Give back every record precisely.

* [WORKING DATA]:
■ ■ ■ ■ ■
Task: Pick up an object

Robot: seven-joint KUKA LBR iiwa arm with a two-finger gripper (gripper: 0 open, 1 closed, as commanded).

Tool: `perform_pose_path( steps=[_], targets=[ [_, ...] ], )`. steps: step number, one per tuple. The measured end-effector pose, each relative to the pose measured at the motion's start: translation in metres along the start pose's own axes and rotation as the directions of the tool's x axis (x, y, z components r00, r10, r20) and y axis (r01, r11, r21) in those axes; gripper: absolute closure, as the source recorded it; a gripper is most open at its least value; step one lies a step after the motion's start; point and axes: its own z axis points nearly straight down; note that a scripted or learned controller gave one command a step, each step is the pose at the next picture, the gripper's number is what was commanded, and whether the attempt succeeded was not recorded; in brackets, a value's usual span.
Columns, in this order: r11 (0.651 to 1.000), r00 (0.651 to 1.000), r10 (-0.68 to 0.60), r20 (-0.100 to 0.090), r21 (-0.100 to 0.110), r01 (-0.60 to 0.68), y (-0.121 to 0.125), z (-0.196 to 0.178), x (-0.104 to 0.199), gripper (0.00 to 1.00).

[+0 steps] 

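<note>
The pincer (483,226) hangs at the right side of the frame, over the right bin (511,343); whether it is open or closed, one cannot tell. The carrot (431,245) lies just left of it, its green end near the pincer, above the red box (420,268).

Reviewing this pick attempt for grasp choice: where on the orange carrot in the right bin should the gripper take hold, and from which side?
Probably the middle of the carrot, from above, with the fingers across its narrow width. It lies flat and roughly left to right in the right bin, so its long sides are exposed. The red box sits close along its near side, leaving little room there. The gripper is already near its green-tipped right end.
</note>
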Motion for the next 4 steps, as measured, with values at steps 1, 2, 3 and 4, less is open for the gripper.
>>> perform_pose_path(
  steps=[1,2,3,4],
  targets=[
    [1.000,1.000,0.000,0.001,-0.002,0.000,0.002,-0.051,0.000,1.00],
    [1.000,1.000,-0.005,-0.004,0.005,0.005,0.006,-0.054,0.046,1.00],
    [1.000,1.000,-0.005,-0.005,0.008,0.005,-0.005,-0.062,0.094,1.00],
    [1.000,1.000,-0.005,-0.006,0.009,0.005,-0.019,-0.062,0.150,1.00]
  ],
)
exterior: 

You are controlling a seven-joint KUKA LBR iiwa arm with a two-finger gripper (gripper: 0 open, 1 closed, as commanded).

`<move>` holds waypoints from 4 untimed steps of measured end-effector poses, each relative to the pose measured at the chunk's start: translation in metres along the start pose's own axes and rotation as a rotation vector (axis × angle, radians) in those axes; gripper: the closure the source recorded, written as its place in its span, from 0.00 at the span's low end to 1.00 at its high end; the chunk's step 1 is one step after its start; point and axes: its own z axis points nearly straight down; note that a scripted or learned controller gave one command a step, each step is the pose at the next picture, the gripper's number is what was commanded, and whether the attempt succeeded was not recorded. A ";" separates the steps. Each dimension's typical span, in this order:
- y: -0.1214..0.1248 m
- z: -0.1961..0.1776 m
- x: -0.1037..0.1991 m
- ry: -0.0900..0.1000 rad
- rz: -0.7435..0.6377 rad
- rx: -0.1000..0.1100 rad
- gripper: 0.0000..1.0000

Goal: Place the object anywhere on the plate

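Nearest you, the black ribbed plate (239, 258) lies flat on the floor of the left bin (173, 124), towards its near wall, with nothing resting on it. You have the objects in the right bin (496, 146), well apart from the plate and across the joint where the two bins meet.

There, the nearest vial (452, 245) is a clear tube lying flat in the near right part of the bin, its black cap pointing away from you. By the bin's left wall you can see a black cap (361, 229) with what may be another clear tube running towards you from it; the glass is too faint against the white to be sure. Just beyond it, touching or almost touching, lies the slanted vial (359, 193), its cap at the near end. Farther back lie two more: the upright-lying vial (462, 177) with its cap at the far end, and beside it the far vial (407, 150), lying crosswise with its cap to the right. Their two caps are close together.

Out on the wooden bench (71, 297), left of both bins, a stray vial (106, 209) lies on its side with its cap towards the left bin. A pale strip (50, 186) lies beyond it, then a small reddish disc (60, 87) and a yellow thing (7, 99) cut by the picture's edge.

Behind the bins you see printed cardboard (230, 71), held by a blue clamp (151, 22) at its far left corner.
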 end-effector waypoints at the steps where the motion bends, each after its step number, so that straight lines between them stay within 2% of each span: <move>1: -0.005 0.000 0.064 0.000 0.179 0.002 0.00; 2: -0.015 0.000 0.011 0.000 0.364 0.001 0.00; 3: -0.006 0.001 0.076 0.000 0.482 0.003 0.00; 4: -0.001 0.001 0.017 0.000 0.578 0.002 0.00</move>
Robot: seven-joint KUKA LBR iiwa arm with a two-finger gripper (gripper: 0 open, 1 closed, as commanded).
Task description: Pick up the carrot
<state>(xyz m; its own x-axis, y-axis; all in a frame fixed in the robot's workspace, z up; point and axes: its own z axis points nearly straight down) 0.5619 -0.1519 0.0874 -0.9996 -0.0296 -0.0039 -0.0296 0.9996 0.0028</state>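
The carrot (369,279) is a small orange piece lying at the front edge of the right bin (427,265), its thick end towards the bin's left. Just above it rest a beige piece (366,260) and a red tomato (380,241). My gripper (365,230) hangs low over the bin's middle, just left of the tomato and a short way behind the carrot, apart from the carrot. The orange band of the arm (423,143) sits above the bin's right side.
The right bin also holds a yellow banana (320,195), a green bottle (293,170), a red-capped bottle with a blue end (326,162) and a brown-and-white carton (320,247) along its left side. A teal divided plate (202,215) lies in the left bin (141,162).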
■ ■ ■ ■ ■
* [TASK SOLUTION]:
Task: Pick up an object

Robot: seven-joint KUKA LBR iiwa arm with a two-finger gripper (gripper: 0 open, 1 closed, as commanded).

Tool: `perform_pose_path( steps=[_], targets=[ [_, ...] ], )`. steps: step number, one per tuple. The measured end-effector pose, each relative to the pose measured at the motion's start: translation in metres along the start pose's own axes and rotation as the directions of the tool's x axis (x, y, z components r00, r10, r20) and y axis (r01, r11, r21) in those axes; gripper: absolute closure, as the source recorded it; a gripper is most open at its least value; step one lies a step after the motion's start; point and axes: its own z axis points nearly straight down; note that a scripted or learned controller gave one command a step, each step is the pose at the next picture, the gripper's number is what was commanded, and whether the attempt succeeded was not recorded; in brackets, a value's usual span.
Columns, in this order: r11 (0.651 to 1.000), r00 (0.651 to 1.000), r10 (-0.68 to 0.60), r20 (-0.100 to 0.090), r21 (-0.100 to 0.110), r01 (-0.60 to 0.68), y (-0.121 to 0.125), z (-0.196 to 0.178), x (-0.104 to 0.199), gripper (0.00 to 1.00).

[+0 steps] 

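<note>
The pincer (483,226) hangs at the right side of the frame, over the right bin (511,343); whether it is open or closed, one cannot tell. The carrot (431,245) lies just left of it, its green end near the pincer, above the red box (420,268).

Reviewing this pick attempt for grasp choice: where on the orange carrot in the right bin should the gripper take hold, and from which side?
Probably the middle of the carrot, from above, with the fingers across its narrow width. It lies flat and roughly left to right in the right bin, so its long sides are exposed. The red box sits close along its near side, leaving little room there. The gripper is already near its green-tipped right end.
</note>
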Motion for the next 4 steps, as measured, with values at steps 1, 2, 3 and 4, less is open for the gripper.
>>> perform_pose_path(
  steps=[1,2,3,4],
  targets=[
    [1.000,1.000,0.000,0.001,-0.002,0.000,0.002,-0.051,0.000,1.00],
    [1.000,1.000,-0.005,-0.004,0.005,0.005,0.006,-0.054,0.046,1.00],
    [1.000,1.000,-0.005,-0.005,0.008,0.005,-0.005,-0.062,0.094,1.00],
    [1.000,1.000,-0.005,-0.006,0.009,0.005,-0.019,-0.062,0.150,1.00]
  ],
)
exterior: 

You are controlling a seven-joint KUKA LBR iiwa arm with a two-finger gripper (gripper: 0 open, 1 closed, as commanded).

`<move>` holds waypoints from 4 untimed steps of measured end-effector poses, each relative to the pose measured at the chunk's start: translation in metres along the start pose's own axes and rotation as a rotation vector (axis × angle, radians) in those axes; gripper: the closure the source recorded, written as its place in its span, from 0.00 at the span's low end to 1.00 at its high end; the chunk's step 1 is one step after its start; point and axes: its own z axis points nearly straight down; note that a scripted or learned controller gave one command a step, each step is the pose at the next picture, the gripper's number is what was commanded, and whether the attempt succeeded was not recorded. A ";" separates the steps. Each dimension's typical span, in this order:
- y: -0.1214..0.1248 m
- z: -0.1961..0.1776 m
- x: -0.1037..0.1991 m
- ry: -0.0900..0.1000 rad
- rz: -0.7435..0.6377 rad
- rx: -0.1000..0.1100 rad
- gripper: 0.0000..1.0000

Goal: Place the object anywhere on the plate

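Nearest you, the black ribbed plate (239, 258) lies flat on the floor of the left bin (173, 124), towards its near wall, with nothing resting on it. You have the objects in the right bin (496, 146), well apart from the plate and across the joint where the two bins meet.

There, the nearest vial (452, 245) is a clear tube lying flat in the near right part of the bin, its black cap pointing away from you. By the bin's left wall you can see a black cap (361, 229) with what may be another clear tube running towards you from it; the glass is too faint against the white to be sure. Just beyond it, touching or almost touching, lies the slanted vial (359, 193), its cap at the near end. Farther back lie two more: the upright-lying vial (462, 177) with its cap at the far end, and beside it the far vial (407, 150), lying crosswise with its cap to the right. Their two caps are close together.

Out on the wooden bench (71, 297), left of both bins, a stray vial (106, 209) lies on its side with its cap towards the left bin. A pale strip (50, 186) lies beyond it, then a small reddish disc (60, 87) and a yellow thing (7, 99) cut by the picture's edge.

Behind the bins you see printed cardboard (230, 71), held by a blue clamp (151, 22) at its far left corner.
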 end-effector waypoints at the steps where the motion bends, each after its step number, so that straight lines between them stay within 2% of each span: <move>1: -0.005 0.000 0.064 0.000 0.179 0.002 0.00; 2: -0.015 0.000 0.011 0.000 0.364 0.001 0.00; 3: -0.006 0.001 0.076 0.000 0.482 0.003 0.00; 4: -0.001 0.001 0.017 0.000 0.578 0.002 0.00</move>
Robot: seven-joint KUKA LBR iiwa arm with a two-finger gripper (gripper: 0 open, 1 closed, as commanded).
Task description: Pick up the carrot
<state>(xyz m; its own x-axis, y-axis; all in a frame fixed in the robot's workspace, z up; point and axes: its own z axis points nearly straight down) 0.5619 -0.1519 0.0874 -0.9996 -0.0296 -0.0039 -0.0296 0.9996 0.0028</state>
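The carrot (369,279) is a small orange piece lying at the front edge of the right bin (427,265), its thick end towards the bin's left. Just above it rest a beige piece (366,260) and a red tomato (380,241). My gripper (365,230) hangs low over the bin's middle, just left of the tomato and a short way behind the carrot, apart from the carrot. The orange band of the arm (423,143) sits above the bin's right side.
The right bin also holds a yellow banana (320,195), a green bottle (293,170), a red-capped bottle with a blue end (326,162) and a brown-and-white carton (320,247) along its left side. A teal divided plate (202,215) lies in the left bin (141,162).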

No part of the exercise remains unanswered.